Ingin Kubunuh Waktu


Ingin aku sambangi waktu. Beramah-tamah, membopong oleh-oleh sederhana 
hasil koleksiku yang mulai usang: sejumput resah. Ia ditinggal oleh waktu. Lalu kupungut hati-hati dan diam-diam biar tak kentara saat aku bertamu. Bersua dengan si tua waktu yang menjelma tuan rumah.

Ingin aku berbincang dengan waktu. Mengajaknya keluar sejenak, melihat apa-apa yang tercipta dan tertinggal begitu saja. Atau sekadar menenangkan sifatnya yang buru-buru dan membuka matanya yang tak mau tahu. Aku ingin menahan waktu. Memaksa dia membeku agar tidak menjauh dari pandangan dan batin orang-orang yang dikoyak sepi, jiwa-jiwa yang hilang tuju.

Ingin pula kuajari waktu, membuka rasanya, mengubur egonya. Lalu berkata jujur bahwa ia yang mengembuskan sepasang duka. Saat datang, saat hilang.

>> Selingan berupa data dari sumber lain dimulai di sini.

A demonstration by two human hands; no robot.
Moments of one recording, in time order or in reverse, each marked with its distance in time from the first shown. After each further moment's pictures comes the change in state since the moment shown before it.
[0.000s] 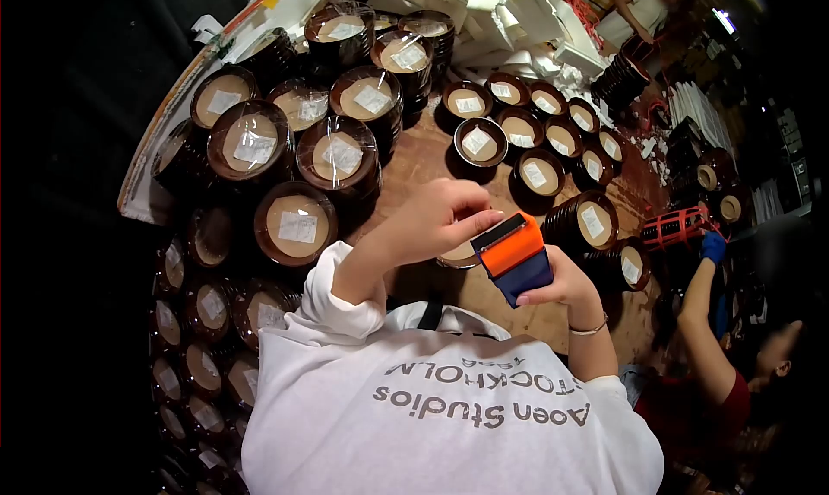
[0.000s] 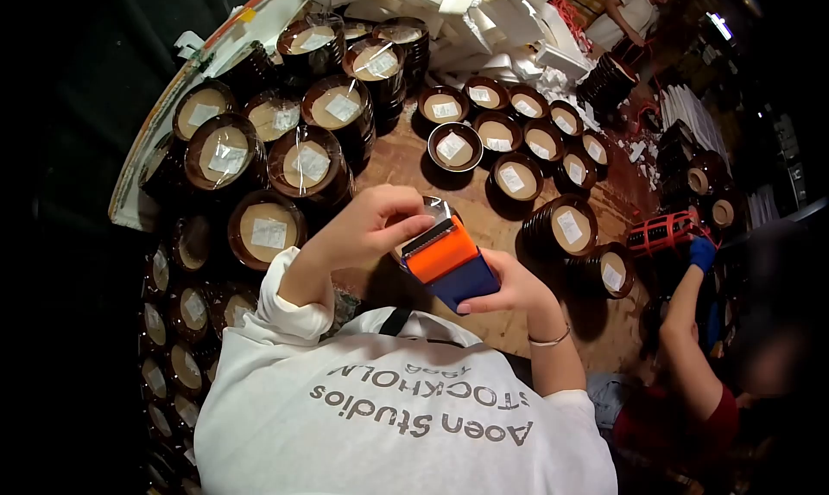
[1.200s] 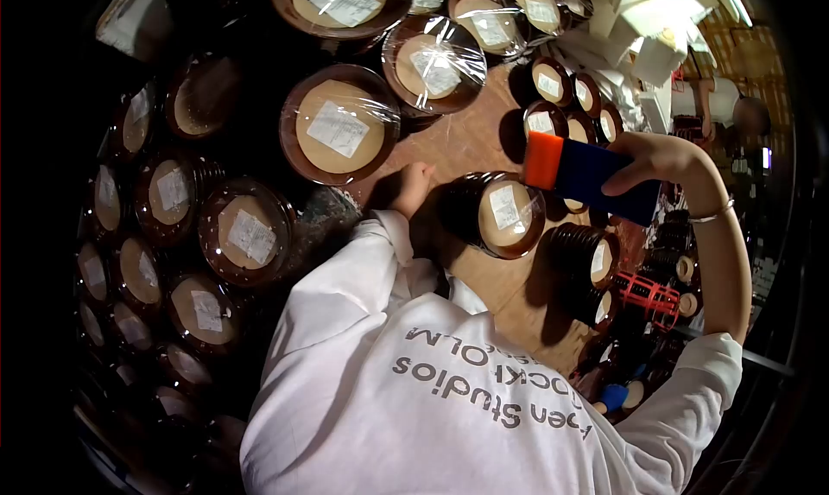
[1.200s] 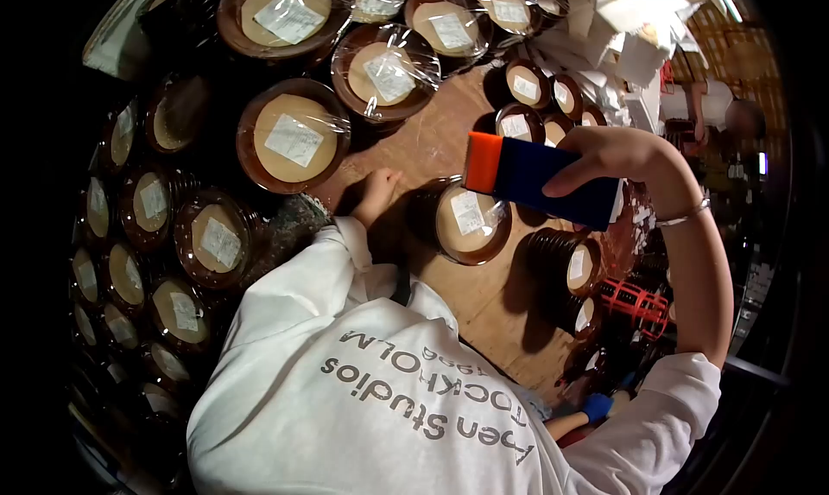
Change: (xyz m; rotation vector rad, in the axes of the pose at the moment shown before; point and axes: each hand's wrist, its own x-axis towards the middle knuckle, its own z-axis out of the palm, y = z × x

Ingin aku merebah dengan waktu. Memandang langit kosong yang mungkin belum sempat ia nikmati. Berbaring bersama silir angin yang menggeniti daun, bersama senja yang tua dan memerah rekah di punggung cakrawala. Aku hendak melihat apakah waktu adalah makhluk dengan rasa dan nafsu, ataukah ia lebih keras dari batu, lebih siksa dari rindu, serta lebih rapuh, keruh dan angkuh, dari aku.

Sementara lembayung kian syahdu, aku menerka-nerka hasratku tentang ingin kubunuh waktu. Agar kelak aku bersahabat dengan maut, menebus segala yang disekap kalut. Ingin kubuang roh dan jasad waktu pada deras dendam dan biarkan ia hanyut. Lekang. Hilang.

Sebab yang tak menarik dari waktu, adalah memberi dan mengambil sesuatu, tanpa menunggu, tanpa memberi tahu.